Segment Open
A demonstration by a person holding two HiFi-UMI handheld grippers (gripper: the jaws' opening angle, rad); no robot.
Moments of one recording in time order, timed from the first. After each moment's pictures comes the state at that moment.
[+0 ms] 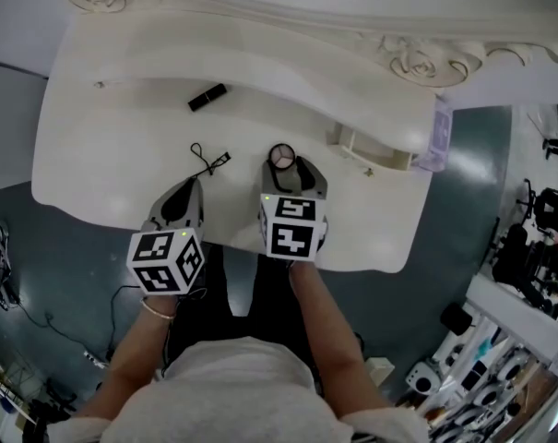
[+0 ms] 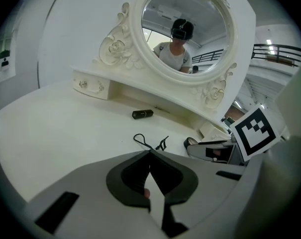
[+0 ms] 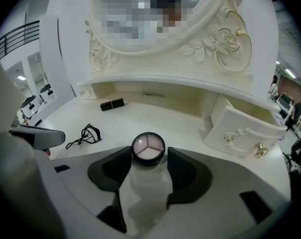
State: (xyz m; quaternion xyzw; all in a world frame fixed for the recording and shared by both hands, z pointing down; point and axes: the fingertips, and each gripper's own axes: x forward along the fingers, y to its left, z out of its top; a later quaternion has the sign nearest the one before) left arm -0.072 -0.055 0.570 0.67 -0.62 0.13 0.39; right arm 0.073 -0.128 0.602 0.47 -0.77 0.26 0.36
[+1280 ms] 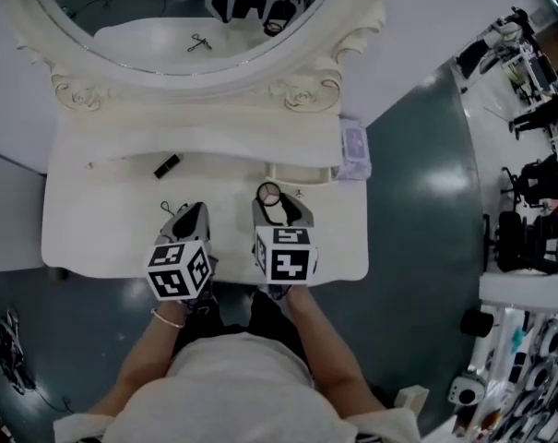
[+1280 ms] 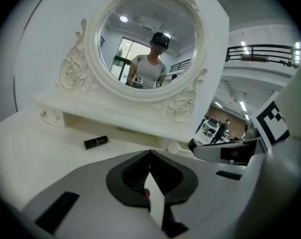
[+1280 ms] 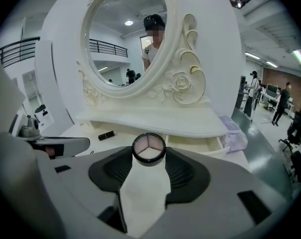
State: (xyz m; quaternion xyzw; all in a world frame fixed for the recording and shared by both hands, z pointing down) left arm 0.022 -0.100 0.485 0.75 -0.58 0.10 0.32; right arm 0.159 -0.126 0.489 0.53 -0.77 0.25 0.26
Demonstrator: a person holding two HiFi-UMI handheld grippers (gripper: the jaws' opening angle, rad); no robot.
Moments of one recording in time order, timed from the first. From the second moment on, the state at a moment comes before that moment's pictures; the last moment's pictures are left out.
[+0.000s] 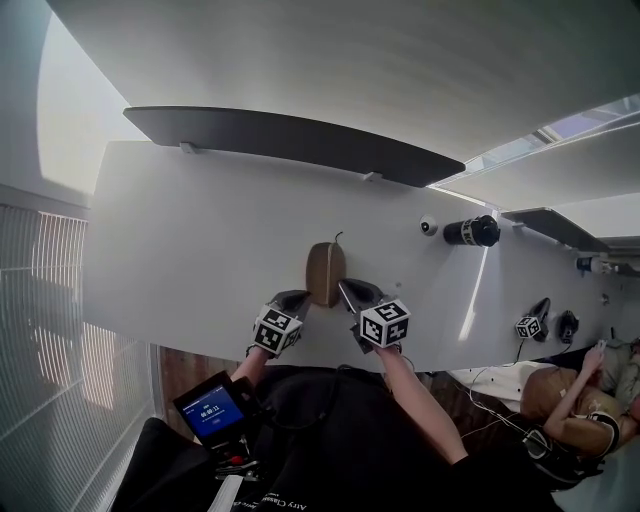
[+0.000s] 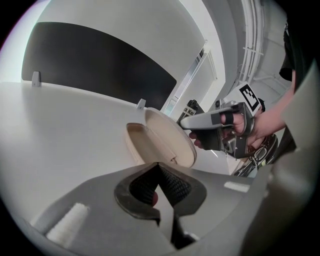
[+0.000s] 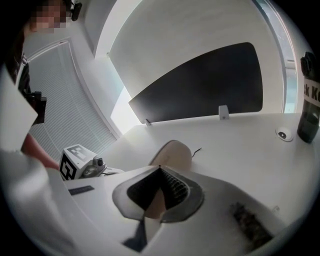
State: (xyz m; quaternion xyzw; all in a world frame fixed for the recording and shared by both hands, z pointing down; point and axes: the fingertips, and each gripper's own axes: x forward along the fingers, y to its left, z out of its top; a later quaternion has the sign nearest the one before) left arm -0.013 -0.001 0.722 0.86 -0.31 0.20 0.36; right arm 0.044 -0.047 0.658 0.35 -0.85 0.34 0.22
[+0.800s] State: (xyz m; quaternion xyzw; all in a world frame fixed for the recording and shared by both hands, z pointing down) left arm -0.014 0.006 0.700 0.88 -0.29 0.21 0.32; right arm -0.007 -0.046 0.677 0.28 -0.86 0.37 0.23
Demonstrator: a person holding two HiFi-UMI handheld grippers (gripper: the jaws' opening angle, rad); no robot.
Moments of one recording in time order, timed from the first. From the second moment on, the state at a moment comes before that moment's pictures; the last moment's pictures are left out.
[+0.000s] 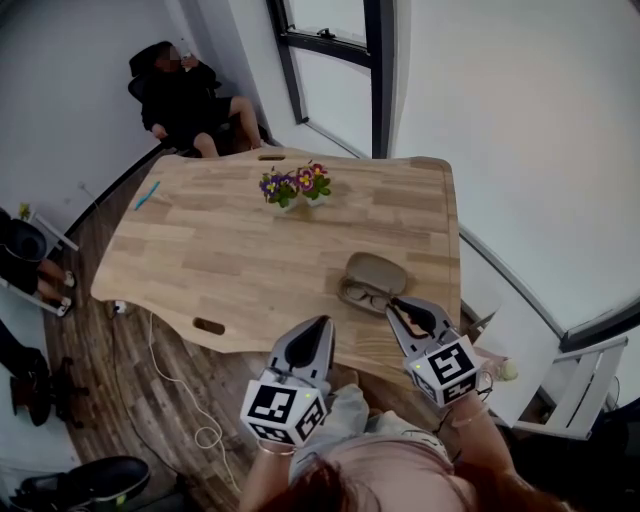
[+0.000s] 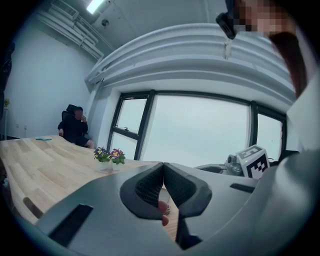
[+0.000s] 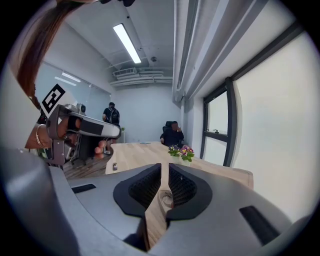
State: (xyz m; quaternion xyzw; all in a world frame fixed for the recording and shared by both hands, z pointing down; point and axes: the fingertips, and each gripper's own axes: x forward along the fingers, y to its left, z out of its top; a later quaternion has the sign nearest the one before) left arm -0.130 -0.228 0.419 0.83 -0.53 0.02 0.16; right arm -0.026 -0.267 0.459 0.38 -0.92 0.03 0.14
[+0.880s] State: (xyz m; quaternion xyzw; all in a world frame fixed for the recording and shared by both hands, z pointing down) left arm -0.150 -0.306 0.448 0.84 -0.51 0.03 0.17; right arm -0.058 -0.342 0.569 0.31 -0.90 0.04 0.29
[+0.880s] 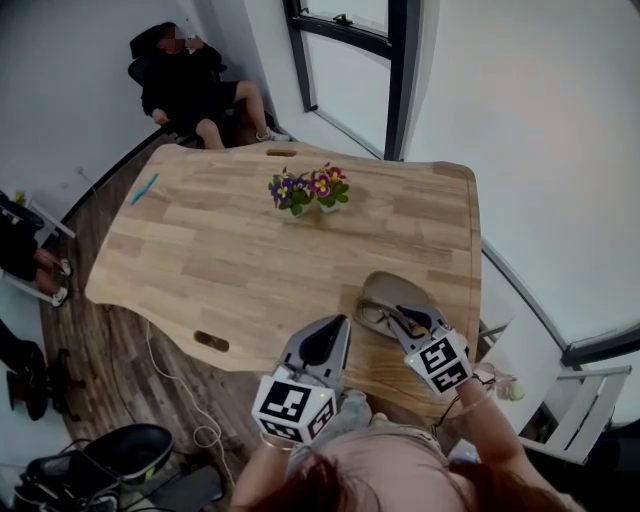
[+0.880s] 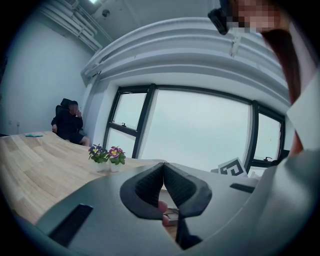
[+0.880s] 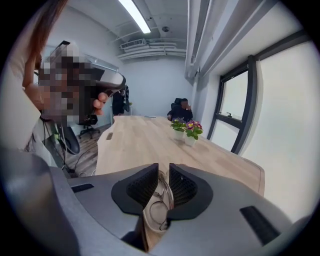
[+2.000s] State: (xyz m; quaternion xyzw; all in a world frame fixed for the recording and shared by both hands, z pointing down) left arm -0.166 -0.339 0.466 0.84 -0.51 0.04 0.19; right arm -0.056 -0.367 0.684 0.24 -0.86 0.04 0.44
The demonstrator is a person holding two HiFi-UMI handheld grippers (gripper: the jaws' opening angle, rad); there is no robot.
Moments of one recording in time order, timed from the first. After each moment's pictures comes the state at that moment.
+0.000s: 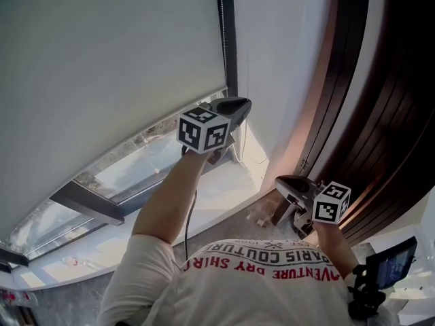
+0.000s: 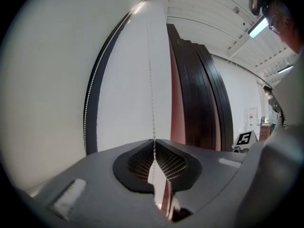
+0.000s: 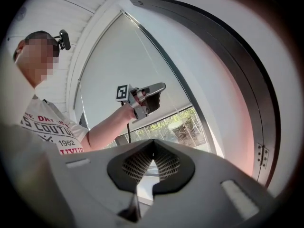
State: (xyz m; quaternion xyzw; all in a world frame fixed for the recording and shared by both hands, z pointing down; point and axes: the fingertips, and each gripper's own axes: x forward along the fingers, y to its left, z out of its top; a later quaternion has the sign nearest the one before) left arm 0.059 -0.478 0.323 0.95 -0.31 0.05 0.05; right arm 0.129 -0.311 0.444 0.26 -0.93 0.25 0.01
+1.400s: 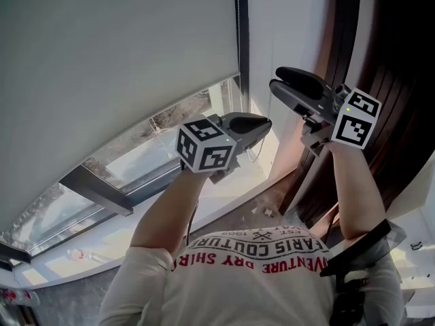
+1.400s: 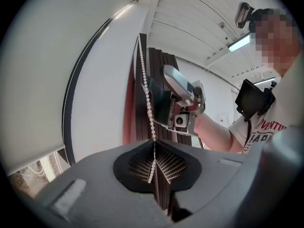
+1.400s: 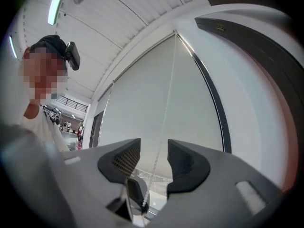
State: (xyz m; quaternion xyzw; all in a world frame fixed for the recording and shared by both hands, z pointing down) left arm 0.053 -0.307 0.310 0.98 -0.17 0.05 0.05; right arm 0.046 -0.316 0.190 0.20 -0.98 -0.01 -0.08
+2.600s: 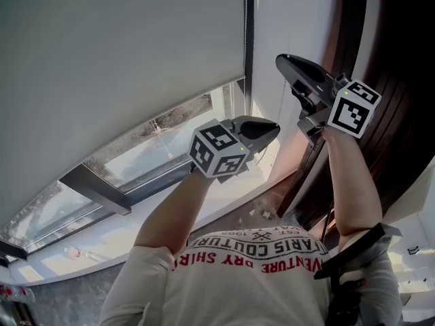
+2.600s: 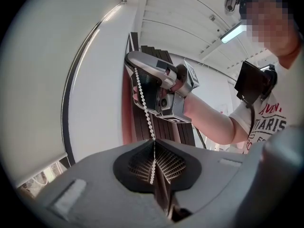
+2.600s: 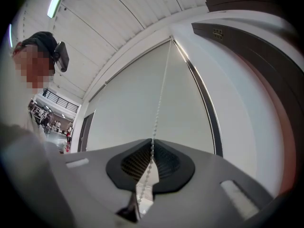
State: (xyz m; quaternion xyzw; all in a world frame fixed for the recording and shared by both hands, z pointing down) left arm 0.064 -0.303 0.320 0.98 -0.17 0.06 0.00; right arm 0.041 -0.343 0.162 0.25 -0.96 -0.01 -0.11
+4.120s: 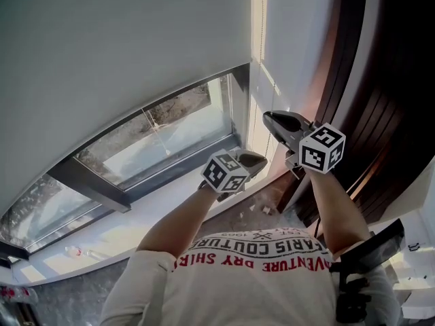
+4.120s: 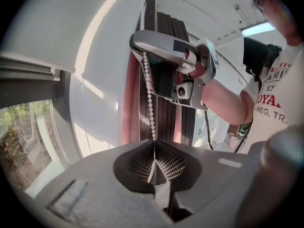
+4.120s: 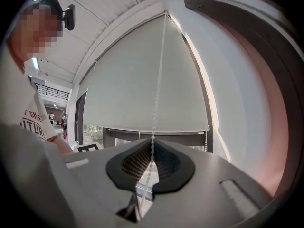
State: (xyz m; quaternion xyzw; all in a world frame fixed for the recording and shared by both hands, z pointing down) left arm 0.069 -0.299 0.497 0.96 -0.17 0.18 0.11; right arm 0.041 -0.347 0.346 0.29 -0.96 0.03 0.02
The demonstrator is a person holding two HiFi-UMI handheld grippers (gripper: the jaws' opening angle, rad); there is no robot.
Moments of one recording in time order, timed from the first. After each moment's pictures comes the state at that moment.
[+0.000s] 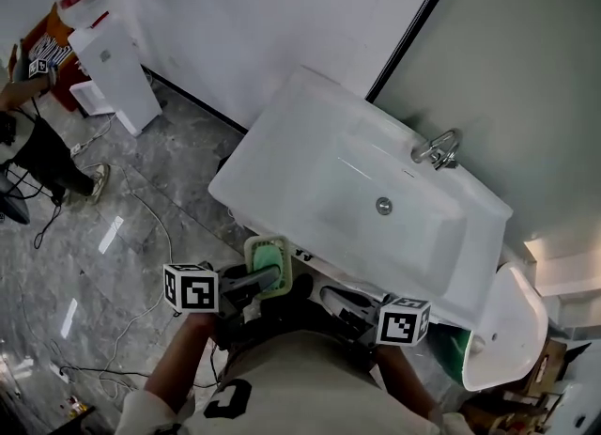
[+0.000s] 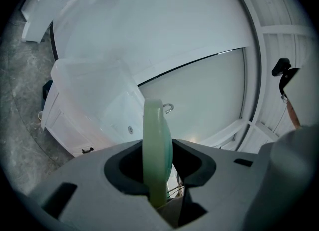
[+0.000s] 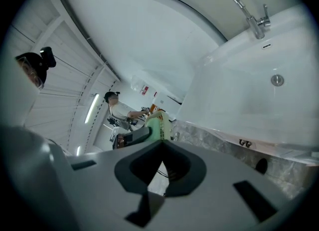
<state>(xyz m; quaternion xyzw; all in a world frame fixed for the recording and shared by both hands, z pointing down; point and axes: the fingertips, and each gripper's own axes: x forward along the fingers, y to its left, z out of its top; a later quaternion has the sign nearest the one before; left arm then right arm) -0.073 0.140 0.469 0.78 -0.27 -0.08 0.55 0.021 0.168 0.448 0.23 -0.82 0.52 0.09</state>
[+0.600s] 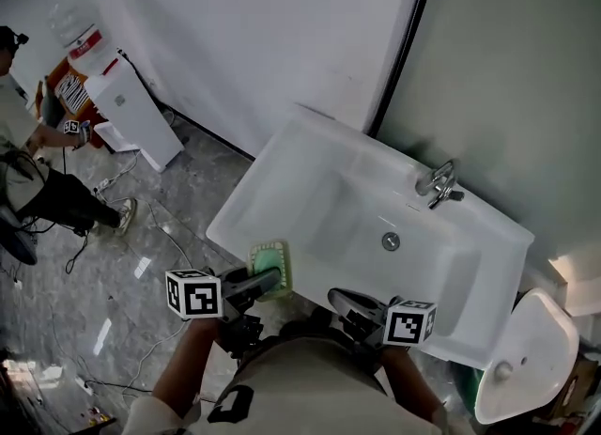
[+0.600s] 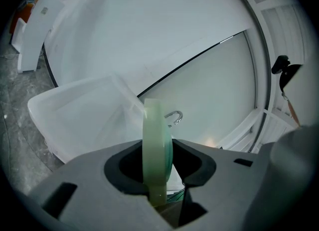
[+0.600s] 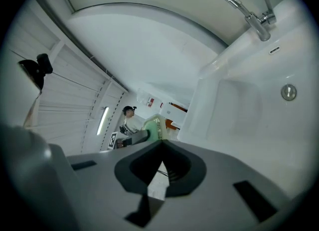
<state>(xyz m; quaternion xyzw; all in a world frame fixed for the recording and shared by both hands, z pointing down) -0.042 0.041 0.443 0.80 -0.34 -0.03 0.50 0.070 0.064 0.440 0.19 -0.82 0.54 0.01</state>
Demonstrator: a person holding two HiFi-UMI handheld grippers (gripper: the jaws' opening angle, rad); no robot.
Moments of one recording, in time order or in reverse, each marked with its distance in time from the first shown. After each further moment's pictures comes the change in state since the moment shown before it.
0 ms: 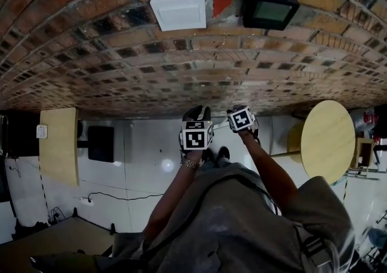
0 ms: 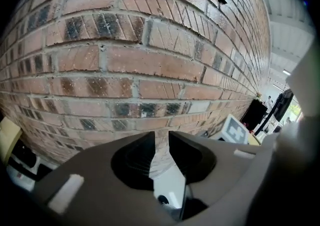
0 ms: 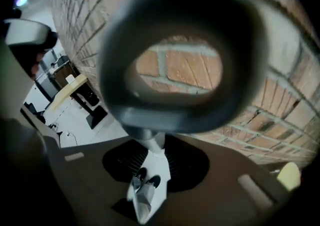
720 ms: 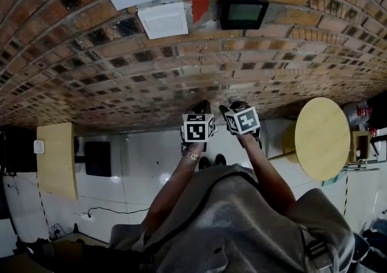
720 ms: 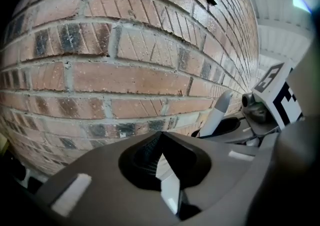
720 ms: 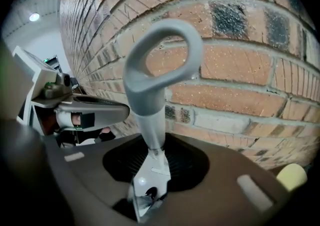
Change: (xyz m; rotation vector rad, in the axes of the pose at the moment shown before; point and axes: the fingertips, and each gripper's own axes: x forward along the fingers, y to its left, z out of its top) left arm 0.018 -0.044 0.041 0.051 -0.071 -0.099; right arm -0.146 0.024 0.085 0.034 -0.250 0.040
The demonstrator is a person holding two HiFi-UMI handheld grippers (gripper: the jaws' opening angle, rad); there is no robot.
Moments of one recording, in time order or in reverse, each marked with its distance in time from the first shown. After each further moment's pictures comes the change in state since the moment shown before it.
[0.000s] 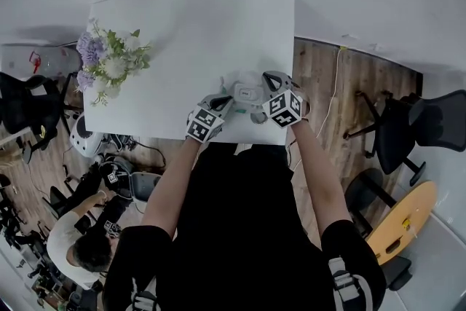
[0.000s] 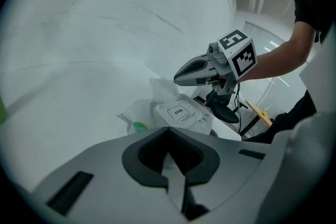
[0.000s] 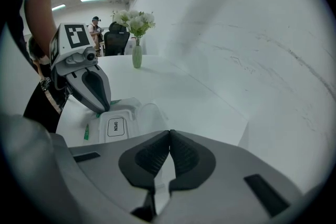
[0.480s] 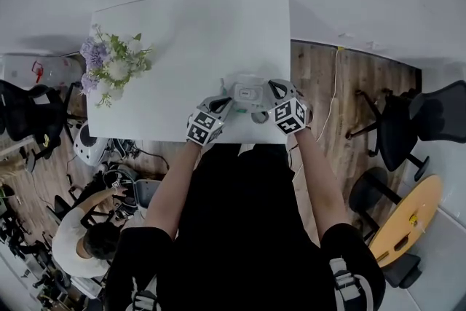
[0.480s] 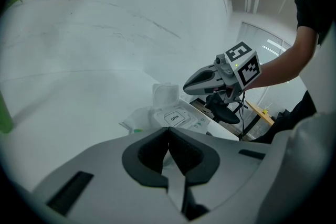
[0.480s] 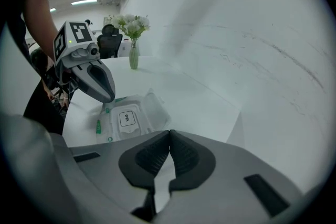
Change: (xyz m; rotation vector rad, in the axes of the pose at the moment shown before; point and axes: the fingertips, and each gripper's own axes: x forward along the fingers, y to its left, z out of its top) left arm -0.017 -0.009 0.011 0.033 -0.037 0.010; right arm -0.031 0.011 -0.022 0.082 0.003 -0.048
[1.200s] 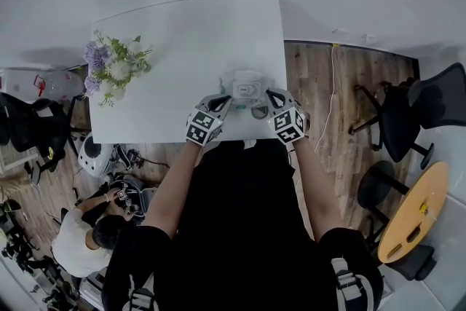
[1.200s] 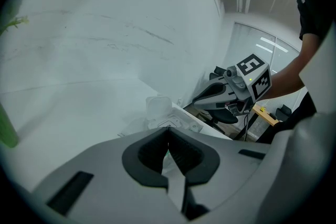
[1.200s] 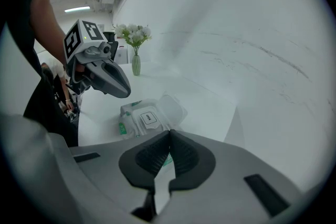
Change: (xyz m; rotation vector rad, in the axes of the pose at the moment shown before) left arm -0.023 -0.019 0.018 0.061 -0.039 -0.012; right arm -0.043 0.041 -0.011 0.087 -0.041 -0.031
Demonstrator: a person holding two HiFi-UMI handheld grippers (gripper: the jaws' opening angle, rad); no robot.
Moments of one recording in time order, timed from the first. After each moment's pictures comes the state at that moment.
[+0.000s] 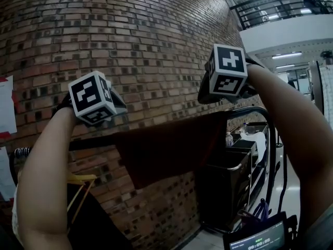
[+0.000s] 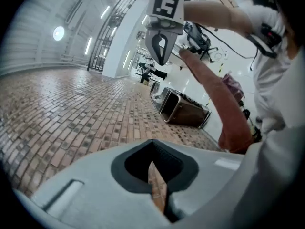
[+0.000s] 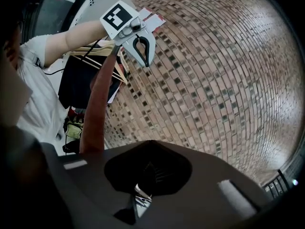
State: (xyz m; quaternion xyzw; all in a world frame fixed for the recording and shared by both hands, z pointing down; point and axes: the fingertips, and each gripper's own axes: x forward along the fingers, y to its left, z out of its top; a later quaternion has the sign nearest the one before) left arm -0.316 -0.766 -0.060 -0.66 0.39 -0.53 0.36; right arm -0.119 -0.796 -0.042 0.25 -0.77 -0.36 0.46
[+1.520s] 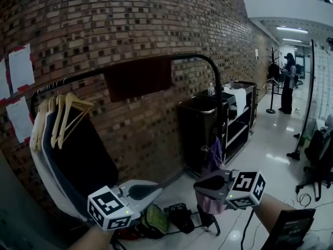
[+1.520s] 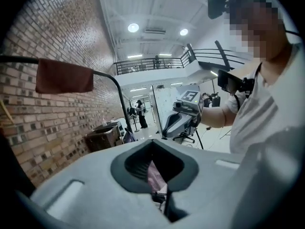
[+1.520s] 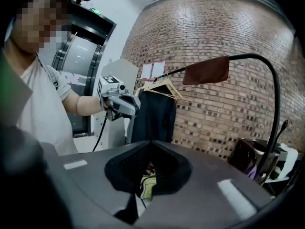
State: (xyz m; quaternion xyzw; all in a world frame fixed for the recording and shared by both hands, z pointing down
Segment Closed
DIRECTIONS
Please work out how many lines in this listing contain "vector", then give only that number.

OUTPUT FOR THIS EXERCISE
3